_What to do_
I need the lines below from the one with "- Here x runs" down to the one with "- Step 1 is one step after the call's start" reproduced exactly, both ends included, and nothing else.

_Supplied data_
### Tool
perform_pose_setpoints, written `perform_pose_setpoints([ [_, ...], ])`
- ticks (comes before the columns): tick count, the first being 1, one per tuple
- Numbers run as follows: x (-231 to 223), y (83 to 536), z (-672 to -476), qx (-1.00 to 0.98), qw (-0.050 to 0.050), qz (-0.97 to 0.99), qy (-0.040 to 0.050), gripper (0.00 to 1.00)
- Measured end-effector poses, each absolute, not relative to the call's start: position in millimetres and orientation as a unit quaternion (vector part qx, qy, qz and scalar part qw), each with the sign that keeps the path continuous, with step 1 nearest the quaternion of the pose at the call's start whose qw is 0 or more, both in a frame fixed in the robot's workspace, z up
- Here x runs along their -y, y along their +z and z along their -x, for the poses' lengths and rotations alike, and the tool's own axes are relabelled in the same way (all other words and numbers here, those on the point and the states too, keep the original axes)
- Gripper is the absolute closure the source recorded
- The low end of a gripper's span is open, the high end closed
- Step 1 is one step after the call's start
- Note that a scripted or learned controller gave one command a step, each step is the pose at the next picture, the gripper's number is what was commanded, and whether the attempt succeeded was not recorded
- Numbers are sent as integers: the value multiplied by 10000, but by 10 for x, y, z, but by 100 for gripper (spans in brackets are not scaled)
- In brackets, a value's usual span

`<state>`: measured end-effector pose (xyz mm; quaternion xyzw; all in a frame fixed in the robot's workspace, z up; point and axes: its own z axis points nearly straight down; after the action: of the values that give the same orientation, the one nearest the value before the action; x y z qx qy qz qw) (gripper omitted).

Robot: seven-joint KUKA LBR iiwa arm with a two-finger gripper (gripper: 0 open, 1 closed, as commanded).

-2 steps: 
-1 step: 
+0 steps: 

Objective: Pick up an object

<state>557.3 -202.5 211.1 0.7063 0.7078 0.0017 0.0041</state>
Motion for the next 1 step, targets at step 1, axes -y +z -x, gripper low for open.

_The completed task_
- Here x runs along their -y, y along their +z and z along their -x, for the poses' lengths and rotations alike, and the tool's own axes are relabelled in the same way (all other words and numbers here, those on the point and the states too, keep the original axes)
- Gripper is the absolute closure the source recorded
- The low end of a gripper's span is open, the high end closed
- Step 1 is one step after the call's start

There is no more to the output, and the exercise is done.